Arizona Governor Bars State Use of Cryptocurrencies, Regulates Bitcoin ATMs
Arizona Governor Katie Hobbs has vetoed two bills related to the state’s use of cryptocurrencies, reinforcing a cautious approach to the adoption of such assets in government operations.
One of the vetoes was to Senate Bill 1373 , which sought to create a Strategic Digital Asset Reserve Fund. The proposal would allow the state to manage crypto assets obtained through judicial seizures or legislative transfers, with the expectation of investing up to 10% of the fund's total value in a fiscal year. Hobbs justified the veto by saying that the volatility of the cryptocurrency market could expose the general fund to unnecessary financial risk.
It was also rejected the Senate Bill 1024 , which would open the door for state agencies to accept cryptocurrency payments for fees, taxes, and other financial obligations. According to Hobbs, “while this bill would allow state agencies to enter into agreements to protect the state from the risks associated with cryptocurrencies, lawmakers on both sides acknowledged that it still leaves the door open to a lot of risk.”
Despite the rejections, the governor signed Bill 2749 into law, which creates a reserve fund to manage digital assets received by the state through airdrops, staking, and interest income. The text has a budget-neutral structure and avoids directly committing public resources to cryptocurrency investments.
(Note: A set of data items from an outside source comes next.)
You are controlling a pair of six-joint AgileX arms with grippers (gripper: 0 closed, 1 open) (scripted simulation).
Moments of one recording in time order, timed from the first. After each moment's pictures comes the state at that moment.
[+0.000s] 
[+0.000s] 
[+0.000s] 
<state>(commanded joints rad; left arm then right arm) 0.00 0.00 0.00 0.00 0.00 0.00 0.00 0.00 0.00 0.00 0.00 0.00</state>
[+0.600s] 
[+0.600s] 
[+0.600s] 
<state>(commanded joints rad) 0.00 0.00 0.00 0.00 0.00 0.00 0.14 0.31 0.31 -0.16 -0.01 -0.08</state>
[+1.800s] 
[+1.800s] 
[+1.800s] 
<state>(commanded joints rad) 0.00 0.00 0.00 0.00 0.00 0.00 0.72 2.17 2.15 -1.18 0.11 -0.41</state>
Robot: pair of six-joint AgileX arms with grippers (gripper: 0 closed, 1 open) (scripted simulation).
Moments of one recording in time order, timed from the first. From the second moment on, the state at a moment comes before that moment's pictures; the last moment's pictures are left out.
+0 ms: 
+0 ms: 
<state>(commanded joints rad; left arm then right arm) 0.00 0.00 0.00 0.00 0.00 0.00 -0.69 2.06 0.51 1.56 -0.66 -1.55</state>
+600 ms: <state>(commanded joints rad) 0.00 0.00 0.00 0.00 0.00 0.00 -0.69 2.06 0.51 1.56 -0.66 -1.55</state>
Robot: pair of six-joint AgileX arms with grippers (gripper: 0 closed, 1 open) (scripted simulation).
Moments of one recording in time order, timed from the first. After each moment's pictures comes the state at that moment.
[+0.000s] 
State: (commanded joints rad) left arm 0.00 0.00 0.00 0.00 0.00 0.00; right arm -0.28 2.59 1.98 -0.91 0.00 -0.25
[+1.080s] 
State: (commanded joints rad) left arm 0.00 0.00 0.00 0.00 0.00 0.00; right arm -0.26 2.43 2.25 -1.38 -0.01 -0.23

Also in the same legislative session, Bill 2387 was passed, establishing new regulations for cryptocurrency kiosks, also known as Bitcoin ATMs. The new law requires operators to post fraud warnings, provide 24-hour customer support and issue detailed receipts for transactions.
Among the measures, transaction limits were also established: up to US$2.000 per day for new users and US$10.500 for returning customers. In addition, the use of blockchain analysis tools will be mandatory to block wallets suspected of involvement in fraud.
With these decisions, Arizona maintains a regulatory stance that favors the responsible and controlled use of cryptocurrencies, prioritizing the protection of public funds and consumers.
Disclaimer: The content of this article solely reflects the author's opinion and does not represent the platform in any capacity. This article is not intended to serve as a reference for making investment decisions.